▸ **Task to complete**
Using the entries that follow, state how many lines contain "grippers", with no other words.

━━ Provided records

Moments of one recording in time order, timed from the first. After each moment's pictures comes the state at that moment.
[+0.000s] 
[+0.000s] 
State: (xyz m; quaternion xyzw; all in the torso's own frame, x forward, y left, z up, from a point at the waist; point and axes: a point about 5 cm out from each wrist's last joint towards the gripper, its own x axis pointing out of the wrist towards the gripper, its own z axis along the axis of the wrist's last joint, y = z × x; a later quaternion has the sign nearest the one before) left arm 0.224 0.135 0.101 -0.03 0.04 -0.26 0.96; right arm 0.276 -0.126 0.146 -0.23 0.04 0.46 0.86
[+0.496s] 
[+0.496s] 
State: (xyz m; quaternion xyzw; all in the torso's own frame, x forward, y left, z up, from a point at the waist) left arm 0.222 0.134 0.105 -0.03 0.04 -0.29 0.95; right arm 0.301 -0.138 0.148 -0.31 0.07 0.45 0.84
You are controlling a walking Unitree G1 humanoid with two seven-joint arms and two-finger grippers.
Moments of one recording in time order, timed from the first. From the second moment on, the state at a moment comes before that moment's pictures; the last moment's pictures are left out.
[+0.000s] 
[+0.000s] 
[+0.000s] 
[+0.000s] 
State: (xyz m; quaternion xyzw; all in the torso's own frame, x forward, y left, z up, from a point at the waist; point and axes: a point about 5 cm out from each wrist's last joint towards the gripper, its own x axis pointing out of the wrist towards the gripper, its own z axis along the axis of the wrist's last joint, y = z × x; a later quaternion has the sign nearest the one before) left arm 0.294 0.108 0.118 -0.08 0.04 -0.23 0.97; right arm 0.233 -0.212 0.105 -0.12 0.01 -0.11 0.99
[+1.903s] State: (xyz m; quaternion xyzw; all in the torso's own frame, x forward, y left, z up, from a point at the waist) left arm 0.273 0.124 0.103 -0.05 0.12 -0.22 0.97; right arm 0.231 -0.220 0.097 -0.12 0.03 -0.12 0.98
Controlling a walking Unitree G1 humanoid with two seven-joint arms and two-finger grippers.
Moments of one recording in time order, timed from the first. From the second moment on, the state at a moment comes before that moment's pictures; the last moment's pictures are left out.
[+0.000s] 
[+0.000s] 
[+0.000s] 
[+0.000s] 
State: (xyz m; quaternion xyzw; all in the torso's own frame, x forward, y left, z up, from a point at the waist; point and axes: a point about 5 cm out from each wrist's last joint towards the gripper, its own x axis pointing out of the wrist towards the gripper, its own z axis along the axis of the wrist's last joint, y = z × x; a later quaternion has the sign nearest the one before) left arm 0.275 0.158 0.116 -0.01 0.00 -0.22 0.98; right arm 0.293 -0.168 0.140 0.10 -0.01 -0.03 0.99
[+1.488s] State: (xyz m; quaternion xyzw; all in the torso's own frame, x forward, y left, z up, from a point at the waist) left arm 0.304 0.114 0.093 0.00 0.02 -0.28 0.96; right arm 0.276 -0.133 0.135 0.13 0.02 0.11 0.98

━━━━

▸ **Answer to the exercise**
2